The research involved selecting 59 questions representative of 17 different question types (such as essays, short answers, numerical answers, reflections on work practice or skills, answers tailored to specific audiences, alternative output formats, and so on). The questions were selected across 17 disciplines and four levels ranging from Access to third-year undergraduate. For each question, a marker (43 markers in total) marked a first batch of eight scripts, awarding a grade, stating whether they suspected any scripts were AI-generated and, if so, their reasons for this. Markers then participated in a short, online training course and marked a second batch of different scripts for the same question. Although markers were not told how many GAI scripts were in each batch, there were five student scripts and three GAI scripts. The marking records, results of quizzes and a survey in the training, and transcripts from focus groups held after the second batch of marking were analysed using mixed methods (quantitative and qualitative).

Results showed that GAI achieved a pass in all the question types, except one. The exception was Activity plan, which was a consultancy role play question where students had to apply tools from the module, marking guidance was specific and the guidance was rigorously applied by the marker. GAI performed less well as the level of study increased and this pattern held across most disciplines. Training considerably improved markers’ ability to detect GAI scripts but also produced a large increase in false positives (student scripts being incorrectly classified by markers as AI-generated). This applied across the majority of question types. Markers reported that the training increased their confidence and ability to articulate their ‘gut feeling’ that a script was AI-generated, but they started to see the hallmarks of GAI everywhere, including in the student scripts. Trying to decide whether scripts were AI-generated also substantially increased markers’ workloads. Combining the results for GAI performance and likelihood of detection without substantial increases in false positives, the more robust question types were Activity plan, Audience-tailored, Observation by learner and Reflection on work practice. These broadly align with what is often called ‘authentic assessment’.

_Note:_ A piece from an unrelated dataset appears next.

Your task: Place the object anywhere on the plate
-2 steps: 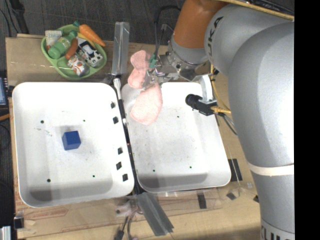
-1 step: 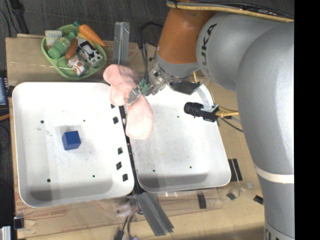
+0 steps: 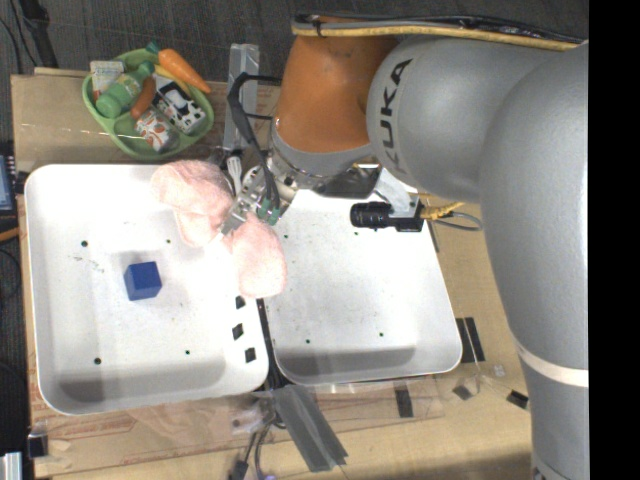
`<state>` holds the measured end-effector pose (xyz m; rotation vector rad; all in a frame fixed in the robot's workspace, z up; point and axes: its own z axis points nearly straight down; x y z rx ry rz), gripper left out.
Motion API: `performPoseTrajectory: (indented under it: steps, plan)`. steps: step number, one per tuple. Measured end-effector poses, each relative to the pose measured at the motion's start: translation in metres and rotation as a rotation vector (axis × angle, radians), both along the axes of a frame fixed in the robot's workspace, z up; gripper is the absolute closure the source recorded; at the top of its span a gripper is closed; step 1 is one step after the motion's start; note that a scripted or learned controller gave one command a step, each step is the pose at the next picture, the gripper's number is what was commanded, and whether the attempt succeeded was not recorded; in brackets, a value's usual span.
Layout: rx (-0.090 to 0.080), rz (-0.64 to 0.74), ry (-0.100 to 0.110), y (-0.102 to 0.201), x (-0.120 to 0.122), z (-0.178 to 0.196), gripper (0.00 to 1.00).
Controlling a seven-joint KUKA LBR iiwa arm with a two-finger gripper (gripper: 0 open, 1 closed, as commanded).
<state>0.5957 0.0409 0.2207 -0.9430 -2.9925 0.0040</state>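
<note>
A fixed camera looks down at a slant on two shallow white bins set side by side on a wooden bench. The grey arm [image 3: 470, 118], with an orange band above the wrist, reaches in from the right and fills much of the upper right of the view, hiding the far rim of the right bin [image 3: 360, 298].

The claw [image 3: 248, 206] sits low near the seam between the bins, at their far side. It is small, partly wrapped in cables and metal fittings, and whether it is spread or closed cannot be told.

A soft pale pink object [image 3: 215, 213], like a crumpled cloth or plush, lies right around the claw. One lobe spreads to the claw's left in the left bin [image 3: 60, 268]; another hangs just below the claw, over the seam. The claw overlaps its middle, but whether it grips the fabric cannot be made out.

Well below and left of the claw, a small blue cube [image 3: 143, 280] rests on the left bin's floor, apart from the pink object.

Above and left of the claw, beyond the bins, a green bowl [image 3: 110, 128] holds toy food, including an orange carrot shape; the rest is too jumbled to name.

No plate can be clearly picked out.
</note>
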Motion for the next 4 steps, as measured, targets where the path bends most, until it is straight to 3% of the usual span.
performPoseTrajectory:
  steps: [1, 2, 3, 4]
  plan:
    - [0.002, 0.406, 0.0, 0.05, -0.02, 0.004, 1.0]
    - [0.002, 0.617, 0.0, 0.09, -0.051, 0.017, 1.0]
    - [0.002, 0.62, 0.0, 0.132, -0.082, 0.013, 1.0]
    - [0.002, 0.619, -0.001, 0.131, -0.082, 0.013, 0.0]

The findings suggest that the hallmarks of GAI are not a feasible guide to detecting AI scripts (because of the rise in false positives and increased workload). However, the hallmarks do point to ways that assessment questions and the associated marking guidance may be designed to be more robust, reducing GAI’s ability to achieve good passes. The report also makes recommendations regarding skills interventions, teaching critical AI literacy and academic conduct systems.